"Ibu mau tinggal di sini?" tanya Bumi ketika Anjani menggendongnya.
"Tergantung, apakah Ibu akan diterima bekerja di sini atau tidak?" jawab Anjani.
""Tunggu, aku mau turun," kata Bumi. Turun dari gendongan Anjani, dia lalu berlari ke arah tiga kakaknya dan mengajak mereka keluar.
Sedangkan Anjani di persilahkan duduk oleh Citra.
"Jadi kau calon mentor untuk cucuku yang bandel itu?" tanya Citra lagi.
"Jika kalian memberi kesempatan, padaku. Lagi pula tidak ada anak yang nakal mereka hanya melakukan kesalahan yang mereka tidak mengerti akibatnya. Butuh banyak kesabaran untuk memberi mereka pengertian tentang yang benar dan salah, bukan hanya dengan kata-kata juga perbuatan kita. Kita yang harus memberi mereka contoh bukannya menghujat."
Citra menganggukkan kepalanya. "Kau benar tetapi sangat sulit sekali mengendalikan mereka, aku saja sudah angkat tangan sedangkan ayahnya sendiri sudah tidak bisa lagi memberi pengertian pada mereka."

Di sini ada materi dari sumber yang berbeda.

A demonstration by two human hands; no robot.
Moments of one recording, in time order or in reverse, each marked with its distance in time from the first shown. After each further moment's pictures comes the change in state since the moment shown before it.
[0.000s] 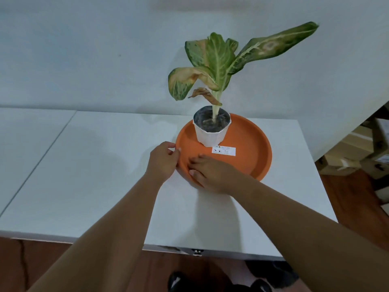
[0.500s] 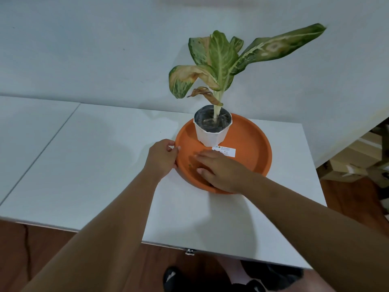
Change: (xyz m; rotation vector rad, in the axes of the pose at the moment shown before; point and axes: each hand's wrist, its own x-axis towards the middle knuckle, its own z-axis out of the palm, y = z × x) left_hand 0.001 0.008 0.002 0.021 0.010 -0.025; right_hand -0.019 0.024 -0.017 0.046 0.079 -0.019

"Apa yang kita pikirkan benar tidak selama menurut anak-anak itu benar.Mereka punya pemikiran sendiri, daya imajinasi mereka pun berbeda dengan orang tua. Contohnya bagi anak bermain tanah adalah hal menyenangkan mereka bisa membuat lukisan di tanah atau berbagai bentuk mainan. Namun, bagi orang tua itu adalah tanah yang kotor."
"Kau benar, mungkin aku yang terlalu keras pada mereka. Kedua anakku itu selalu menurut namun tiga anak Abimanyu membuat kepalaku pusing, ada saja tingkah mereka yang membuat kepalaku serasa mau pecah."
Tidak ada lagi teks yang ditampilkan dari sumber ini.